A series of dinuclear homo- and heterometallic complexes with two or three bridging sulfido ligands derived from the tungsten tris(sulfido) complex [Et(4)N][(Me(2)Tp)WS(3)] (Me(2)Tp = hydridotris(3,5-dimethylpyrazol-1-yl)borate)

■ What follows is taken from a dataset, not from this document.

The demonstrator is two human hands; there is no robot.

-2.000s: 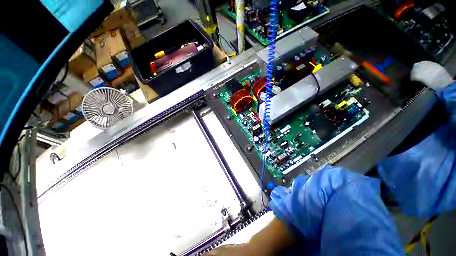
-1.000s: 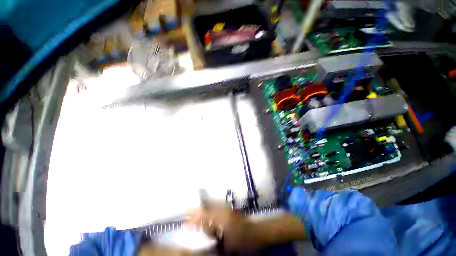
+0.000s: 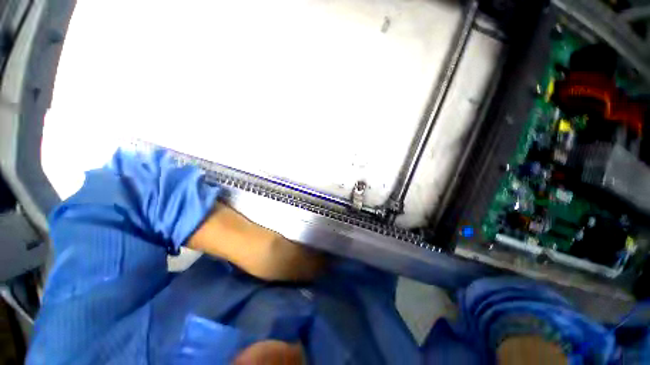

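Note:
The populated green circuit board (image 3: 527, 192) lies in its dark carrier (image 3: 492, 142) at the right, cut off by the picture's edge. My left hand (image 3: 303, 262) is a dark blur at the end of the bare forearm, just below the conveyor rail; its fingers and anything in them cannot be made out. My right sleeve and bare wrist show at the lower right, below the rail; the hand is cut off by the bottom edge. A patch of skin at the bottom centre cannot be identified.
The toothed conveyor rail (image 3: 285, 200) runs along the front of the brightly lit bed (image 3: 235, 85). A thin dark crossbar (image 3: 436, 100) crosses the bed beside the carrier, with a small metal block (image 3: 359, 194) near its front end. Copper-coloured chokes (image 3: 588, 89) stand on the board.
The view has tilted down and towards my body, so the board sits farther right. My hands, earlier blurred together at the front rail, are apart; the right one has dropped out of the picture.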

The generation of heterobimetallic complexes with two or three bridging sulfido ligands from mononuclear tris(sulfido) complex of tungsten [Et(4)N][(Me(2)Tp)WS(3)] (1; Me(2)Tp = hydridotris(3,5-dimethylpyrazol-1-yl)borate) and organometallic precursors is reported. Treatment of 1 with stoichiometric amounts of metal complexes such as [M(PPh(3))(4)] (M = Pt, Pd), [(PtMe(3))(4)(micro(3)-I)(4)], [M(cod)(PPh(3))(2)][PF(6)] (M = Ir, Rh; cod = 1,5-cyclooctadiene), [Rh(cod)(dppe)][PF(6)] (dppe = Ph(2)PCH(2)CH(2)PPh(2)), [CpIr(MeCN)(3)][PF(6)](2) (Cp = eta(5)-C(5)Me(5)), [CpRu(MeCN)(3)][PF(6)], and [M(CO)(3)(MeCN)(3)] (M = Mo, W) in MeCN or MeCN-THF at room temperature afforded either the doubly bridged complexes [Et(4)N][(Me(2)Tp)W(=S)(micro-S)(2)M(PPh(3))] (M = Pt (3), Pd (4)), [(Me(2)Tp)W(=S)(micro-S)(2)M(cod)] (M = Ir, Rh (7)), [(Me(2)Tp)W(=S)(micro-S)(2)Rh(dppe)], [(Me(2)Tp)W(=S)(micro-S)(2)RuCp] (10), and [Et(4)N][(Me(2)Tp)W(=S)(micro-S)(2)W(CO)(3)] (12) or the triply bridged complexes including [(Me(2)Tp)W(micro-S)(3)PtMe(3)] (5), [(Me(2)Tp)W(micro-S)(3)IrCp][PF(6)] (9), and [Et(4)N][(Me(2)Tp)W(micro-S)(3)Mo(CO)(3)] (11), depending on the nature of the incorporated metal fragment. The X-ray analyses have been undertaken to clarify the detailed structures of 3-5, 7, and 9-12.